**SUPPLIED RECORDS:**
_____

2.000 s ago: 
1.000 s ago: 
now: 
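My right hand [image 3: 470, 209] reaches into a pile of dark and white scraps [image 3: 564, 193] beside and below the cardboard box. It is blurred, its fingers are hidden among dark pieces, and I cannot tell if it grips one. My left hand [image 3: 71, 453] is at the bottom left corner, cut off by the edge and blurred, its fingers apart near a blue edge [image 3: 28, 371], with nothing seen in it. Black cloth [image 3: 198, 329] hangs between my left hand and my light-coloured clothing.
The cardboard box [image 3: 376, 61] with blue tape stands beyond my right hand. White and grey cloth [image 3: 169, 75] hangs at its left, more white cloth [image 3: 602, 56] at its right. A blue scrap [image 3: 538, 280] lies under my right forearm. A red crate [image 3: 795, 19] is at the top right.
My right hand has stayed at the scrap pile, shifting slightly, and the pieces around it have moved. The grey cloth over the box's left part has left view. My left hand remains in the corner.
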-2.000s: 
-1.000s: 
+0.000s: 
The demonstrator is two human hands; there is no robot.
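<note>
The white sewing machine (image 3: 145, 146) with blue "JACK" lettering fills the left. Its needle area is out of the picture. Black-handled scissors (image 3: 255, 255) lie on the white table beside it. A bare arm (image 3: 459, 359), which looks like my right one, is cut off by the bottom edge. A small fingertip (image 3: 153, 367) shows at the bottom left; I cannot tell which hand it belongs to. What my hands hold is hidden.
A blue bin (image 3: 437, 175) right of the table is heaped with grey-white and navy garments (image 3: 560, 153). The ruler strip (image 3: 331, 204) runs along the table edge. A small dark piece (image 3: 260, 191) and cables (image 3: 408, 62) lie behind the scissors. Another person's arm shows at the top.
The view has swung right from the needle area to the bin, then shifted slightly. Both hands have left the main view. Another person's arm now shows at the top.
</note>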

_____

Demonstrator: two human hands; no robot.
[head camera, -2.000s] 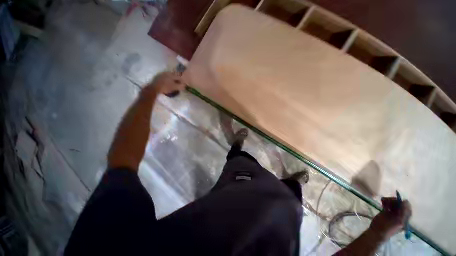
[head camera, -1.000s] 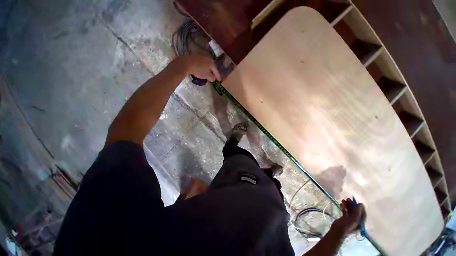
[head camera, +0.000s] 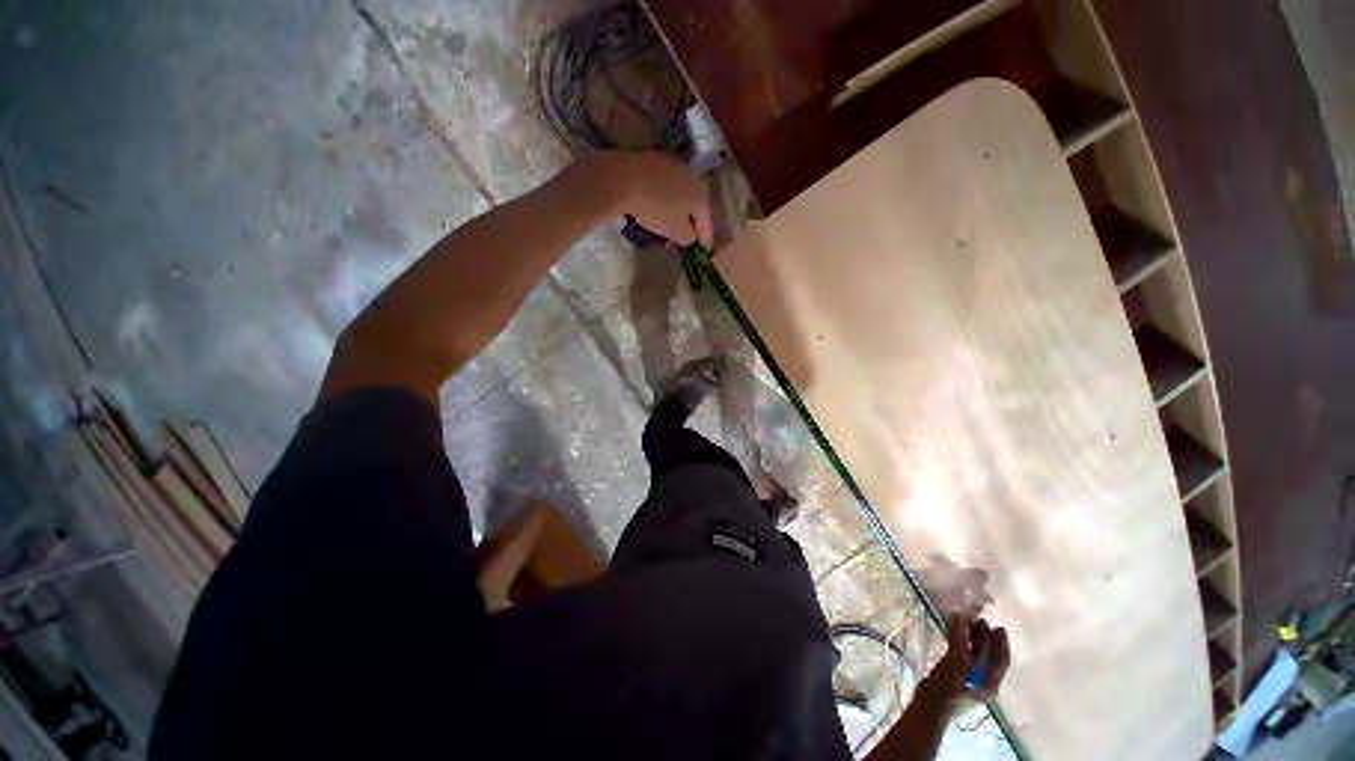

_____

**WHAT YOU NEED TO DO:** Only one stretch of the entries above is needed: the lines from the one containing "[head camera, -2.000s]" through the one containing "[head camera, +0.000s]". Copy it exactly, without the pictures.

**EXERCISE OUTPUT:**
[head camera, -2.000s] 
[head camera, -1.000s] 
[head camera, +0.000s] 

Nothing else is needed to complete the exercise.